Plant wonders: Gladioli on the fringe of Soviet law

Take note – story published 2 years ago

The arrival of fall in Latvia will be associated not only of the start of the academic year, chilly mornings or the chromatic burst of foliage, but also of gladioli (sword-lilies), the pride of many a gardener and an essential for any flower-stand man (or woman). 

Gladioli are a thing in Latvia. Plant breeder Laimonis Zaķis, who heads the Latvian Association for Gladioli and Irises, explains how these flowers came to be so popular here and what has been achieved so far in the subtle art of breeding gladioli. 

Native to South Africa and the Mediterranean, these plants were first cultivated in Europe in the 17th century, with more than 2,000 breeds created over the next two hundred years.

Growing gladioli first became a popular pastime in the interbellum, with a number of companies offering globally sought-after gladioli, such as Palmer's Picardy, in the 1930s. These sword-like flowers were particularly in vogue in the 1950s, with Viktors Orehovs singling himself out as one of the top breeders. He also spread some of the craze to Russia, shipping the results of his labor of love across the Soviet Union. 

In the early 1960s, Aldonis Vēriņš brought American varieties into Latvia. This was a huge boon for breeders and the culture at large as, compared to the old Dutch varieties, the American ones were sturdier and with a better flower arrangement. This, too, contributed to the growing popularity of these plants, to the extent that in the late 1970s and early 1980s one often had to wait in line for an hour to get into an exhibition of gladioli. It was also a business looked down upon by the Soviet authorities.

While early breeders had trouble creating cerulean and green gladioli, now all colors are available except black (these still have a different shade below).

There are so many varieties breeders are hard-pressed to come up with something radically new. Instead, most work to perfect the plant, e.g., for stability, flower arrangement and resistance to the elements.

When creating a new variety, breeders pick the best specimen with at least twenty buds and eight simultaneously blooming flowers without any having started wilting. Laimonis Zaķis has seen exemplars with twenty buds apiece and created plants that had had a whopping sixteen flowers in boom at the same time. Alas, these most sumptuous gladioli wilt faster due to lack of proportion.

A series of plant wonders

Latvians like to think they are more in tune with the seasons than most. With that in mind, we'll be guiding you through the next few months with this series on the plants you can encounter from autumn onwards.
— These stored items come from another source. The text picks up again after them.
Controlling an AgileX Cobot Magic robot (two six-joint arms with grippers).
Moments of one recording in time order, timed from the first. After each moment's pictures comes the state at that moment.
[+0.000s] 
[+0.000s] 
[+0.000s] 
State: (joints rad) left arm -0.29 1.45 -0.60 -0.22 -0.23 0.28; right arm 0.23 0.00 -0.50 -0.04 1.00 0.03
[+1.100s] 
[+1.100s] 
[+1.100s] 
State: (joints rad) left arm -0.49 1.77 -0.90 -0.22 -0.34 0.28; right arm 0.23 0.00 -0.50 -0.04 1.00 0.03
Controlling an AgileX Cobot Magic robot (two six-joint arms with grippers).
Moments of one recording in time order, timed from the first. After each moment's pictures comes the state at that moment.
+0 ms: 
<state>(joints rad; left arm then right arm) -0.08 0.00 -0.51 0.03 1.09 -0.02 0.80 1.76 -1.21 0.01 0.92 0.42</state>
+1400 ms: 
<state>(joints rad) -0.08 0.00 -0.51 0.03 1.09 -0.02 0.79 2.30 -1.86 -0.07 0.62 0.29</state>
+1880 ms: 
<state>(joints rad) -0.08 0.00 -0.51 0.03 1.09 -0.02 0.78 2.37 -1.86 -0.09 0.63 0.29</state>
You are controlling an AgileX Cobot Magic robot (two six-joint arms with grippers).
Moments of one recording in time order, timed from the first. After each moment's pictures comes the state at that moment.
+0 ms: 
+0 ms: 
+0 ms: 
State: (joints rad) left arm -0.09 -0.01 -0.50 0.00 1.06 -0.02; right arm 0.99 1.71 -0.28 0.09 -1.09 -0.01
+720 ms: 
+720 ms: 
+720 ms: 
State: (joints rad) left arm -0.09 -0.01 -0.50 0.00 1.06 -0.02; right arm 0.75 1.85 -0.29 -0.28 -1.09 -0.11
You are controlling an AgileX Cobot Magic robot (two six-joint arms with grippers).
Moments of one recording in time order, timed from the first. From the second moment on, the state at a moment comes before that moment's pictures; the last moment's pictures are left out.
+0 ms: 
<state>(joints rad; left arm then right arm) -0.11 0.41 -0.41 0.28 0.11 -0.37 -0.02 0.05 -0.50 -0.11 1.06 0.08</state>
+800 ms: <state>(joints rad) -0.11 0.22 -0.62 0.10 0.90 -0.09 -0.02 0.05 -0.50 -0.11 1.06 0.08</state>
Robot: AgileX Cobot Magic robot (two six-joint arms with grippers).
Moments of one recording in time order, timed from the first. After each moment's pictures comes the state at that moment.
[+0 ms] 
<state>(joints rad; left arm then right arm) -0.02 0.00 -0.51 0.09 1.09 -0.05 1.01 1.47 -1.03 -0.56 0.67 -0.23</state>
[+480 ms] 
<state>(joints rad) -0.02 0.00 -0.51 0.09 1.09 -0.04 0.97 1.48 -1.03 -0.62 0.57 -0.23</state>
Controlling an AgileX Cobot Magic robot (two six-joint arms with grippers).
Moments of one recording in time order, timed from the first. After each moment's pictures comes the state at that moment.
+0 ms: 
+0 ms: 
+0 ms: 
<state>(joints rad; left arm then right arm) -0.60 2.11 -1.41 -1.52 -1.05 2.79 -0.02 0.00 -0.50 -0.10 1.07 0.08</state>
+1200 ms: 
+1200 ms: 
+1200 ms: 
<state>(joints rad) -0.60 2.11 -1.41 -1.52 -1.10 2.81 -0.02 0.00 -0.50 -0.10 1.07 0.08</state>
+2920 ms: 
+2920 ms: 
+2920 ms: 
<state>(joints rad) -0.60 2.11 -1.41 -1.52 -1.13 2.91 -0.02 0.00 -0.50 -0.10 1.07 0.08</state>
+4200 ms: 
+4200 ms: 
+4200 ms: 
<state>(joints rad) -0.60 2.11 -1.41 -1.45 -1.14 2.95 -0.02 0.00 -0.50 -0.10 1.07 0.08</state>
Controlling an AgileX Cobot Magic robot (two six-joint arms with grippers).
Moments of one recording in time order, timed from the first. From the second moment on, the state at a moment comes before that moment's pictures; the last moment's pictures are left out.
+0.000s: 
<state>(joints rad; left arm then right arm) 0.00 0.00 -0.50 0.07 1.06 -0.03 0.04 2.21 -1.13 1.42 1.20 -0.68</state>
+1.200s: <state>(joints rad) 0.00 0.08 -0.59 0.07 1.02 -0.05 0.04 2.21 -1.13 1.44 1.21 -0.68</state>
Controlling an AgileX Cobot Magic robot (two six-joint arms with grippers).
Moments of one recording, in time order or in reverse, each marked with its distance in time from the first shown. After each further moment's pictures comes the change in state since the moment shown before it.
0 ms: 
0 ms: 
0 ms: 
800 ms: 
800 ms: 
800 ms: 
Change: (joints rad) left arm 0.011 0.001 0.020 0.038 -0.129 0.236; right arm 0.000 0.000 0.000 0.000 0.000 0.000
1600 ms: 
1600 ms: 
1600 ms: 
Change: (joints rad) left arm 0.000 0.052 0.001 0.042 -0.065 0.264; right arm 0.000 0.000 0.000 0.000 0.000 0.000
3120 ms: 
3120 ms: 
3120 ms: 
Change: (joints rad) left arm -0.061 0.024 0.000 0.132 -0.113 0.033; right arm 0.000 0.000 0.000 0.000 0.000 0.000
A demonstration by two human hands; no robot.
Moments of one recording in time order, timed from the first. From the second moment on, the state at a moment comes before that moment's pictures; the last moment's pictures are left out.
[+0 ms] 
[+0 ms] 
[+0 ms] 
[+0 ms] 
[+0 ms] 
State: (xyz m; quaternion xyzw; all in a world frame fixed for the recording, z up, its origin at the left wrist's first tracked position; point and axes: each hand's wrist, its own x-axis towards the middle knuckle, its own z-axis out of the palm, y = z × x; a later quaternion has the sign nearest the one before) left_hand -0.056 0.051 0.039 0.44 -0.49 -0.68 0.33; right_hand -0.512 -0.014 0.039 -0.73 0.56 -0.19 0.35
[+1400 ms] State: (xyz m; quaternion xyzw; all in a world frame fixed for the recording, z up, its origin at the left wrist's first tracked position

Laimonis Zaķis says that one should buy gladioli with three to four flowers about to burst to see them in bloom for the longest possible time.

Visvaldis Viņķelis is the oldest gladioli breeder still going at it in Latvia. He has been doing this for more than 40 years and has authored more than 300 varieties. The best of his flowers are popular abroad as well. Black Night is a particularly interesting variety of his, with cherry-colored flowers that increase in intensity on the sides.

Laimonis Zaķis meanwhile has created more than 200 varieties but is convinced that his best flowers are still ahead of him. Among the best-known of his gladioli are the Brīnumdare (Miracle Worker) and Zīda tīkli (Webs of Silk). The first bloom in green and acquire a red color afterwards, while the latter are raspberry pink shot through with a white webbing.